From sleeping on the office floor to a £1.5m business

Gareth Smyth, left, and Craig Graham

Law students Gareth Smyth and Craig Graham slept on their tiny office floor and used their student loans to get their fledgling business off the ground in 2011.

Now, specialist high street estate agent for businesses Hilton Smythe, based in Bolton, is a £1.5m turnover outfit and is aiming to quadruple its performance by handling up to 800 completions by 2020, and to benefit from regeneration £1bn of its home town.

The company wheels and deals in small businesses like cafes, fish and chip shops and a growing pubs market, and is on target for 300 completions this year

Currently, the company headquartered in the town’s Wood Street conservation area boasts a headcount of 46 and has finance director Phil Maguire also on board.

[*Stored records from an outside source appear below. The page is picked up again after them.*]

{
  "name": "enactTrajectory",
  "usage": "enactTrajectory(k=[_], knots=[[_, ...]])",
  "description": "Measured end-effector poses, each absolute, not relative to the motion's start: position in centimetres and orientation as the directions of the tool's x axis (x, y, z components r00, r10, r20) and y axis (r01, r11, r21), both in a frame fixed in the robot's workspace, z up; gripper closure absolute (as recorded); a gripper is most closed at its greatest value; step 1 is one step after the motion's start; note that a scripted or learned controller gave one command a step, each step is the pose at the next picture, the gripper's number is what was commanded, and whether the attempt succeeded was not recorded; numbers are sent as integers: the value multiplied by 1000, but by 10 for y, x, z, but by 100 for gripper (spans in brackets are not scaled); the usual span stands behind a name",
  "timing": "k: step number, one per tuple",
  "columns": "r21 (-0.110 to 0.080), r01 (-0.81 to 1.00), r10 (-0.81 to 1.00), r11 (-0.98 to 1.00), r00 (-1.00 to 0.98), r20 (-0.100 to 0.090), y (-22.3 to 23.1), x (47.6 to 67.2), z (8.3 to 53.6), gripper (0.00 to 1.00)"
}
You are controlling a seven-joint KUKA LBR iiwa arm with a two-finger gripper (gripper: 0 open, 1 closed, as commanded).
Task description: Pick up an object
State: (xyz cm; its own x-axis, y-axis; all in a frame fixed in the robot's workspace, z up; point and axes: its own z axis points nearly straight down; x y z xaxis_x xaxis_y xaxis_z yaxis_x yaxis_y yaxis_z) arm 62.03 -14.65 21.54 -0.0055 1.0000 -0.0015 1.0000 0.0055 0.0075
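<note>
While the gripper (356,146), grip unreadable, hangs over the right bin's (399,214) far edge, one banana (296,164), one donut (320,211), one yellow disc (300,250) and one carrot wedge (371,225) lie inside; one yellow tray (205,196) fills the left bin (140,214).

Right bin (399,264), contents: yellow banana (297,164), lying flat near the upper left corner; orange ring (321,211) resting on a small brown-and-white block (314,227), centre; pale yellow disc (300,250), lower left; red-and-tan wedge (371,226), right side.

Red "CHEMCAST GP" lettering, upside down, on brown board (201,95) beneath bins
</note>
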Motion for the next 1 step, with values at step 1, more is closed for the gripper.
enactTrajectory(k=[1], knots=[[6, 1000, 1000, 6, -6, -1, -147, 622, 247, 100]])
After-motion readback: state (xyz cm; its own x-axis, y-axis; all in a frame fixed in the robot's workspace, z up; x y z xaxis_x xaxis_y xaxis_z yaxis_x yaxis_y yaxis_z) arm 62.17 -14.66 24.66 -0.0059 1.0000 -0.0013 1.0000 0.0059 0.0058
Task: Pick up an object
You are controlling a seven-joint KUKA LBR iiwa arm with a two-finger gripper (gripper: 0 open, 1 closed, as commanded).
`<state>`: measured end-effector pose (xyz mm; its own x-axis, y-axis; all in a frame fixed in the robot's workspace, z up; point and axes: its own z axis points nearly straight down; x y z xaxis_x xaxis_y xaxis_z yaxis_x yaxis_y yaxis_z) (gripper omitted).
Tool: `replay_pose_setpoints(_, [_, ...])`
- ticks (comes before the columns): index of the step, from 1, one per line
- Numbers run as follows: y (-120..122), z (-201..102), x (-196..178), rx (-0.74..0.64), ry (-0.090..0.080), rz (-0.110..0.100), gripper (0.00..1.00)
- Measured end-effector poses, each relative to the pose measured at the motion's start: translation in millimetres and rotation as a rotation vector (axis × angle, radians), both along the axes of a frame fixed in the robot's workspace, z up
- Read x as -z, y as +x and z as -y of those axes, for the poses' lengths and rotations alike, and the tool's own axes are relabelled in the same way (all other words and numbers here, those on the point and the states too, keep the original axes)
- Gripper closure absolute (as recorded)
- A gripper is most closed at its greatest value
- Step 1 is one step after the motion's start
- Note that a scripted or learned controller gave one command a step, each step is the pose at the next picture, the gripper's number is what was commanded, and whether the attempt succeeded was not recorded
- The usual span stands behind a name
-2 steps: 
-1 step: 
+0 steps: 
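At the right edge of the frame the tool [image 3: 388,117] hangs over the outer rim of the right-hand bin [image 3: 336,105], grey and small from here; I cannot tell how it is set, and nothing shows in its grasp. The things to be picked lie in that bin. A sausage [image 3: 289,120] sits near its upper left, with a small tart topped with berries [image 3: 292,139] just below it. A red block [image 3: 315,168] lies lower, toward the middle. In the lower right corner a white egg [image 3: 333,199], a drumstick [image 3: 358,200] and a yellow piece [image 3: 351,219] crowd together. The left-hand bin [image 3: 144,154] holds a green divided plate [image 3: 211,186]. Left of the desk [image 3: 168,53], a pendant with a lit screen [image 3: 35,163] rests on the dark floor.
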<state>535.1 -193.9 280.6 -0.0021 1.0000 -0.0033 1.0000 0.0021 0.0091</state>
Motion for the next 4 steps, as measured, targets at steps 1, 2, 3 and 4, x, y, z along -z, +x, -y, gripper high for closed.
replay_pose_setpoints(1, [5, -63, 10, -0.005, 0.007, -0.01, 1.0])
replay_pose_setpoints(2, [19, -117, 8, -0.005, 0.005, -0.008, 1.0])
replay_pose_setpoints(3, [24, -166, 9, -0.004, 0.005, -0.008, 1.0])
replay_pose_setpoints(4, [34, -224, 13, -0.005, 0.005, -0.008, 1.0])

“The first 12 months was very difficult,” said 29-year-old Smyth, who used his surname in the company title, but added the ‘e’ to make it sound less like the name ‘Smith’ when pronounced.

“We slept on the office floor, mainly to get the work done and delved into our student loans and ran up overdrafts.

“In our first year we turned over £60,000. After launching the company we occupied five different offices at the Evans Business Centre on Manchester Road in Bolton, before moving here.”

Four years ago Hilton Smythe invested more than £250,000 buying and renovating their offices at 20 Wood Street.

Meanwhile, Smyth, Graham and Maguire have not stood still in their quest to grow the company.

Their achievement was recognised recently when Smyth was admitted on to the Goldman Sachs 10,000 small business programme.

His participation in that training has led the company to scrapping up-front fees from sellers of small businesses, which Smyth told TheBusinessDesk stands to cost the company up to £500,000.

“We dropped the fees in April as a result of what I learned on the course, but we are aiming to mitigate this by creating a group of companies, including a financial services arm so we can facilitate lending and borrowing,” said Smyth.

“We have identified a gap in the market. We were the first business in our sector to include legal fees for sellers and we have been copied.”

The company enjoys a selling ratio of up to three in 10 businesses it handles, which is very good for the sector. It recently celebrated its record month (in March) with 49 transactions.

“We’re on the verge of selling two businesses a day,” said Smyth.

The ambitious trio have no plans to leave Bolton and in fact focusing on potential opportunities which may emerge as the town embarks on a £1bn regeneration programme which could bring in many community-type small businesses.

“There are lots of boarded up shops at the moment,” said Smyth. “But there is always opportunities in areas in need of regeneration.

“We’re looking forward to seeing what happens in the near future.”